"How did you learn it?" he asked.
"I shall never tell you," she answered with quiet firmness, resolved not to make mischief by betraying Theresa. "I know it, and that is enough. Put it down, if you choose, that it was revealed to me by accident--or that I guessed at."
"But, Lucy, it is necessary I should know."
"I have spoken, Sir Karl. I will never tell you." The evening breeze came wafting into that room of pain; cooling, it might be, their fevered brows, though they were not conscious of it. Lady Andinnian resumed.
"The unpardonable deceit you practised on my father and mother----"
Sir Karl's start of something like horror interrupted her. "They must never know it, Lucy. In mercy to us all, you must join with me in concealing it from them."
"It was very wicked in you to have concealed it from them at all. At least, to have married me with such a secret--for I conclude you could not have really dared to tell them. They deserved better at your hands. I was their only daughter: all they had to love."
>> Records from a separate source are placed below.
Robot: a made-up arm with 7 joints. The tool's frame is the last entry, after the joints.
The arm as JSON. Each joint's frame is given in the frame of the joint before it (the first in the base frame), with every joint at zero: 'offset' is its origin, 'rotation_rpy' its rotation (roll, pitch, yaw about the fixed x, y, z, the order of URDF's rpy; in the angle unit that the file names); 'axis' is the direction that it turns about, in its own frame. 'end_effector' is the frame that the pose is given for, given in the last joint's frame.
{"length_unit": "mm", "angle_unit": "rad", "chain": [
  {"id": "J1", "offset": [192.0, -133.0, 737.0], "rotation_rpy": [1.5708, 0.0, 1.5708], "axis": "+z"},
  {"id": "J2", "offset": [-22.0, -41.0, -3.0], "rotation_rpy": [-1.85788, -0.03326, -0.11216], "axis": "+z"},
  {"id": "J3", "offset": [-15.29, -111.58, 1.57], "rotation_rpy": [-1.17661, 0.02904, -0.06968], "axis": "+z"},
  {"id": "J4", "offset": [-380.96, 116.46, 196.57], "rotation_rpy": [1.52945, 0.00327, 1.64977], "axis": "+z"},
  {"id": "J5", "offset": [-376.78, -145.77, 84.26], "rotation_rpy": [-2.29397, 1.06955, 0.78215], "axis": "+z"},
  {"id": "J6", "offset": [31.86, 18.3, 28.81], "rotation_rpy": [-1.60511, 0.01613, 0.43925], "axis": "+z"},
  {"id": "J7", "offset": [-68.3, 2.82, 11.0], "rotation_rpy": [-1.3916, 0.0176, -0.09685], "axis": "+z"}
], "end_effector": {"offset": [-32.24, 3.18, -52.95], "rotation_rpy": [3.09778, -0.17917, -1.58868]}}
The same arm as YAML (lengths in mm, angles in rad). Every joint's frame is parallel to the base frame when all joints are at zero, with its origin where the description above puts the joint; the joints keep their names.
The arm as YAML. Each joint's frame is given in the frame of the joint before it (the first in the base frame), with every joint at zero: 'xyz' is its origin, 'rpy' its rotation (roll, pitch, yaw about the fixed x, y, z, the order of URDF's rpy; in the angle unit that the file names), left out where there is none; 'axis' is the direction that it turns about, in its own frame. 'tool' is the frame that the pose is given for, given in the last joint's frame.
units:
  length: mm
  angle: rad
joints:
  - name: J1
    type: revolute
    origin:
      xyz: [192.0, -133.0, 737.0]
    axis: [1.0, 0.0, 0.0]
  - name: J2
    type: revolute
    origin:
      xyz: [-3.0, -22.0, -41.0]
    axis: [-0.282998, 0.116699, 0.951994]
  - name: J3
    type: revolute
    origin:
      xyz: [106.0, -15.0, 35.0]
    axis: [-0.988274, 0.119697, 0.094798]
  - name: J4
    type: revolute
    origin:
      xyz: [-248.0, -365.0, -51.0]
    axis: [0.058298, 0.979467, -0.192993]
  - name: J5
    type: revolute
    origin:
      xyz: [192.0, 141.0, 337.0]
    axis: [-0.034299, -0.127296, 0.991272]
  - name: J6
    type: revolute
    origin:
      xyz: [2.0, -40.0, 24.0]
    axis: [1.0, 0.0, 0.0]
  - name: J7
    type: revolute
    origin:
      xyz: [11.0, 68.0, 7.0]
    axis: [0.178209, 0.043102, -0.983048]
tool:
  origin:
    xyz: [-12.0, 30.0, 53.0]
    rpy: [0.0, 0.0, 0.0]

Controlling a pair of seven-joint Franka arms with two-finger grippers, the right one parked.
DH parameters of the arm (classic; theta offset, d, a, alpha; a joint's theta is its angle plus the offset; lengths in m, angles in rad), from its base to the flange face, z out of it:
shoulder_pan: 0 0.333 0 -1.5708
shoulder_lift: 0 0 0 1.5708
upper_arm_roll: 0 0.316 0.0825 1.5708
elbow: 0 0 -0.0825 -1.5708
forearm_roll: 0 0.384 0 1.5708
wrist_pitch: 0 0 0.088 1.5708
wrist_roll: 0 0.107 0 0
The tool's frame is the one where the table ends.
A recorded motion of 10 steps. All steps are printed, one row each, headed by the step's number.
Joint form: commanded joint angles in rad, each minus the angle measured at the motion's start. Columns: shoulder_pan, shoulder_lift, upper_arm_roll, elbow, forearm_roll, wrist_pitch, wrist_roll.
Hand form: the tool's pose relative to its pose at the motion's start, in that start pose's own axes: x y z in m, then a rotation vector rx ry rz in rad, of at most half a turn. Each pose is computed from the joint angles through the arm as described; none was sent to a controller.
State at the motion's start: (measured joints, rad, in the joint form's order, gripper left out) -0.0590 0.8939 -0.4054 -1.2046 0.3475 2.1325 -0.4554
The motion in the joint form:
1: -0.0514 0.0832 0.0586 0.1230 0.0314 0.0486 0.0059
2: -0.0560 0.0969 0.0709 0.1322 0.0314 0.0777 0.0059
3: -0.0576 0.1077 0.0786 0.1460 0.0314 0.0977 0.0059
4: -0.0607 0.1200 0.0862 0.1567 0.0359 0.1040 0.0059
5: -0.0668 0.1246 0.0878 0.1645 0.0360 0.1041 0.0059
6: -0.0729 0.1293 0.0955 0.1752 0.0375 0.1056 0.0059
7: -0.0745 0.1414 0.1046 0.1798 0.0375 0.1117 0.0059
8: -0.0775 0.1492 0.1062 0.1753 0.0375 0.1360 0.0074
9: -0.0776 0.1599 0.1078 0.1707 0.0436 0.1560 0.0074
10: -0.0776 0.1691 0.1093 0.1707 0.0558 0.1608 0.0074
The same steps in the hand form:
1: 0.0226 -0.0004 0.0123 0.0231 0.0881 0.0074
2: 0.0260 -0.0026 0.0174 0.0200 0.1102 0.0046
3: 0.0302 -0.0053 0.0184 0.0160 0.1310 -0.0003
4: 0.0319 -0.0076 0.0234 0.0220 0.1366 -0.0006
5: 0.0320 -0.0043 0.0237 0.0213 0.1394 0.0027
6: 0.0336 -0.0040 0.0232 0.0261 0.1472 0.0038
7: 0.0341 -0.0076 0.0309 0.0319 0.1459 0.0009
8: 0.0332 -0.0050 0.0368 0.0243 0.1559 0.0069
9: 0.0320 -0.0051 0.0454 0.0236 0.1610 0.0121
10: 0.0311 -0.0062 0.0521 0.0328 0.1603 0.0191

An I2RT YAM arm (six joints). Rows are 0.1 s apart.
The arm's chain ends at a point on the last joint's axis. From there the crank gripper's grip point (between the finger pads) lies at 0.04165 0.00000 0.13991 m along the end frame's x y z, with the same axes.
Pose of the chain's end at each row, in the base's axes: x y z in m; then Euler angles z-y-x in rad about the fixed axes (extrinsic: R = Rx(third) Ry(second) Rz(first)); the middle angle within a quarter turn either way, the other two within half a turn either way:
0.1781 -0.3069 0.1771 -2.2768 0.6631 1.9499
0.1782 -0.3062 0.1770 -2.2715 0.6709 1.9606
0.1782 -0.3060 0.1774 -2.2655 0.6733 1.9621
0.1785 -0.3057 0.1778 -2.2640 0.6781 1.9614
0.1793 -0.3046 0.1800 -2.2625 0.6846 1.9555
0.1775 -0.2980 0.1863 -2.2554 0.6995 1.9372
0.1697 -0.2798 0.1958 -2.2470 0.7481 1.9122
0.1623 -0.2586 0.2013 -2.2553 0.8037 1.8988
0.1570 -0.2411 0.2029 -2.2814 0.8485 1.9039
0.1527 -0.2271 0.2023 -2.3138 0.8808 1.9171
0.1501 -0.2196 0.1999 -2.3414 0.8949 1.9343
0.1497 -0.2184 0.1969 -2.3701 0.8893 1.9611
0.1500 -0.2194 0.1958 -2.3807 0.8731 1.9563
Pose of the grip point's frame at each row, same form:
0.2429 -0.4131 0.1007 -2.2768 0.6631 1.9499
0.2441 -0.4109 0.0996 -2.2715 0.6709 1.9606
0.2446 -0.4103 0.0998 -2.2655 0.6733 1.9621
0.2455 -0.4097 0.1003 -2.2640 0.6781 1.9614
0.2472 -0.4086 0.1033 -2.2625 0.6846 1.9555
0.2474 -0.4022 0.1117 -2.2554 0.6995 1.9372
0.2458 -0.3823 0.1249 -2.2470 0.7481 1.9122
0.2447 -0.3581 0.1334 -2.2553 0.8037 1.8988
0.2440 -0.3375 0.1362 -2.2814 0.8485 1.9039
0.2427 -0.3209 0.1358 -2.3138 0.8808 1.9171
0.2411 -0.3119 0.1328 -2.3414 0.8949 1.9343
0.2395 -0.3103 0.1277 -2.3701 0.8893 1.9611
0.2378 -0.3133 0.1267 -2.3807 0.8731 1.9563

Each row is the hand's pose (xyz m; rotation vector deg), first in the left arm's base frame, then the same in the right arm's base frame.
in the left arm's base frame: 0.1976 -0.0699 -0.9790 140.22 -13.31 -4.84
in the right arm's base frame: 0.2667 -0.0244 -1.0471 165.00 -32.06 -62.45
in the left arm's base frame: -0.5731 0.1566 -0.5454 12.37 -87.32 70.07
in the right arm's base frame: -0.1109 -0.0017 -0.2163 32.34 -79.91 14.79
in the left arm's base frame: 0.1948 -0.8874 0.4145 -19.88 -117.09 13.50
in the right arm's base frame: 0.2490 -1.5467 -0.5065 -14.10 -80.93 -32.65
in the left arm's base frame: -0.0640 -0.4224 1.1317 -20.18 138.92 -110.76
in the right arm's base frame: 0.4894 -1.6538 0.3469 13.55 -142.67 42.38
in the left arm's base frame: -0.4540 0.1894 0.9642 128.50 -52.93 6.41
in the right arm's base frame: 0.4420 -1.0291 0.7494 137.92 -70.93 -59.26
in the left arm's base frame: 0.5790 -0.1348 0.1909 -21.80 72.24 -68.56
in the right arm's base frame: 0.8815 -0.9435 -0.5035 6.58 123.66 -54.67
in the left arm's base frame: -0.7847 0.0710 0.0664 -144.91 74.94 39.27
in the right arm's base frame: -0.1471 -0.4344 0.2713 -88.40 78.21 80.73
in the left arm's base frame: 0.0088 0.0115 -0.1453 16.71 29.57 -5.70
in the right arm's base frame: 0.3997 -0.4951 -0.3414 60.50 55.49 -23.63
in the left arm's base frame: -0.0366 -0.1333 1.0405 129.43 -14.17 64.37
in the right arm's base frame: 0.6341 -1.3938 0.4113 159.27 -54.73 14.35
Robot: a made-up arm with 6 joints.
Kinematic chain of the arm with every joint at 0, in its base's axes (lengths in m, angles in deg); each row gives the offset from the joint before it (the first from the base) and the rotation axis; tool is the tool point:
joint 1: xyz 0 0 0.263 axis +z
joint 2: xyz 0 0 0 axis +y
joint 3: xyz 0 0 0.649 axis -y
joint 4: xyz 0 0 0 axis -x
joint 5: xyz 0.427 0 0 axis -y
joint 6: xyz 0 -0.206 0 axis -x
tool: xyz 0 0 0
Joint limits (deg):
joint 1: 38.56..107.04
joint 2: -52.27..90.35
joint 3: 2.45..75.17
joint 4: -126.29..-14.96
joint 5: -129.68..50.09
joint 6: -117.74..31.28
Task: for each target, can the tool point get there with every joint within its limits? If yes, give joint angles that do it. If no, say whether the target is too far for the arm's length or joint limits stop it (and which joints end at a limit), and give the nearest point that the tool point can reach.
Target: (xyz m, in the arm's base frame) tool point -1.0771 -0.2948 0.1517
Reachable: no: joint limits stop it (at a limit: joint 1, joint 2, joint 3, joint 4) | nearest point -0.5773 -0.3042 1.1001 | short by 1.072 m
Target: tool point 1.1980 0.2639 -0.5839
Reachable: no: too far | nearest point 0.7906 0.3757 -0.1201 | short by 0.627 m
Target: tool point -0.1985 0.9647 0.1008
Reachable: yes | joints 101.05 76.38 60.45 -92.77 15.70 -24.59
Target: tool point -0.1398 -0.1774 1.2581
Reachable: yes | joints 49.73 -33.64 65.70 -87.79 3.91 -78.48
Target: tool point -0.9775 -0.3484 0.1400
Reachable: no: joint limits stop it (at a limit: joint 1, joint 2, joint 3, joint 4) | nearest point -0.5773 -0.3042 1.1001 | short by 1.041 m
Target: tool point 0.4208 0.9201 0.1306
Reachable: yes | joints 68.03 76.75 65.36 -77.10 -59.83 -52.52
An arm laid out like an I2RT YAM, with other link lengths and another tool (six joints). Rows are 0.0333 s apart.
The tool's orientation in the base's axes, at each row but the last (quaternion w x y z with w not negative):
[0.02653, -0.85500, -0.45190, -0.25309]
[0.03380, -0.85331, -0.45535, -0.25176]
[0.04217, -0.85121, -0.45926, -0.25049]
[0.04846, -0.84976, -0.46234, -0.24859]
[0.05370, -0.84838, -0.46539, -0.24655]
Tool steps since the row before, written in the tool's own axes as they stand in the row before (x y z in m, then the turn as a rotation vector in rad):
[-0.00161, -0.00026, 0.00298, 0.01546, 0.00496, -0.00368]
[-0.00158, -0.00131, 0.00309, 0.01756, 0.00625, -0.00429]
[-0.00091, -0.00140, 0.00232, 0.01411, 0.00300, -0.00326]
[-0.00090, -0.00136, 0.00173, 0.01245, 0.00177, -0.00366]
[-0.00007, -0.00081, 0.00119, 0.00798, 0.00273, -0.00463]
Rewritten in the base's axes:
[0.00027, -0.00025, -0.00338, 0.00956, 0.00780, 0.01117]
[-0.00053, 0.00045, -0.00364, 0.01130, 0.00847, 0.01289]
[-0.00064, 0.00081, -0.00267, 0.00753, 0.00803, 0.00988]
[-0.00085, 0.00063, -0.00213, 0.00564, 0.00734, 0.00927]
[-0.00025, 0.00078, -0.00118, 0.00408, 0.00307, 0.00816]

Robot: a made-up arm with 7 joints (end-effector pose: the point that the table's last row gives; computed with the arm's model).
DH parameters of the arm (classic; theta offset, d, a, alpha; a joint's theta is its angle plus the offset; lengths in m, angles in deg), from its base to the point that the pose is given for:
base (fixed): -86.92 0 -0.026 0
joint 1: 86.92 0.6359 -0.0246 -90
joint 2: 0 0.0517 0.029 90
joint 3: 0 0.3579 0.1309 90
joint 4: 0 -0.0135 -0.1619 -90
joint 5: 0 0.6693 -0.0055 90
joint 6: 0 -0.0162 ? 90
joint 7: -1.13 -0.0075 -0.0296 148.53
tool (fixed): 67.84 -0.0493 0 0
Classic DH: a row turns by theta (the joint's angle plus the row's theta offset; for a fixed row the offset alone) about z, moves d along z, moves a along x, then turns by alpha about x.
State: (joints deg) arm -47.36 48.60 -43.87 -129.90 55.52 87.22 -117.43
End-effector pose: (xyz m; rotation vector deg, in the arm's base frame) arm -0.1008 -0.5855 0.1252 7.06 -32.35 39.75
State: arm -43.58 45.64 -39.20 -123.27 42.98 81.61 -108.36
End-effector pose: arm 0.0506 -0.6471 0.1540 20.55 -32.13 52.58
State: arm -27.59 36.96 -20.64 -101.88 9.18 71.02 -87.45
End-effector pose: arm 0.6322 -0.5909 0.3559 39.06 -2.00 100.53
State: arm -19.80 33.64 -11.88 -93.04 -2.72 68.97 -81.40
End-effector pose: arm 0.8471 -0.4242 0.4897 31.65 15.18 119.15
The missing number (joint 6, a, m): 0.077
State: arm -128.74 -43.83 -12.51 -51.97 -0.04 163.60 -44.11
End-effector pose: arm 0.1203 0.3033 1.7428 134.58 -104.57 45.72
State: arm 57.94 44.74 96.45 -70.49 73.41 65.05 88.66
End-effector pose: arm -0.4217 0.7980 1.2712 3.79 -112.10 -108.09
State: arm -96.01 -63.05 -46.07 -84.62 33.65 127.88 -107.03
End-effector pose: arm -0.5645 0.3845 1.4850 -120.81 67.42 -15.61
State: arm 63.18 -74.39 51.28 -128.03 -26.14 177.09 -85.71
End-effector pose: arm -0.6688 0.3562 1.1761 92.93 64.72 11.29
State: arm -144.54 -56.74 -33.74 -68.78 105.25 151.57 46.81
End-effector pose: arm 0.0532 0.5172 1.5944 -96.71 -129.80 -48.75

"Yes, it was wrong. I have reproached myself since worse than you can reproach me. But I did not know the worst then."
She turned from him proudly. "I--I wanted to tell you, Sir Karl, that I for one will never forgive or forget your falsehood and deceit; and, what I am about to say, I say for my father and mother's sake. I will keep it from them, always if I can; I will bury it within my own breast, and remain on here in your home, your ostensible wife. I had thought of leaving your house for theirs, never to return; but the exposure it would bring frightened me; and, in truth, I shrink from the scandal."
"What do you mean?" he exclaimed. "My 'ostensible' wife?"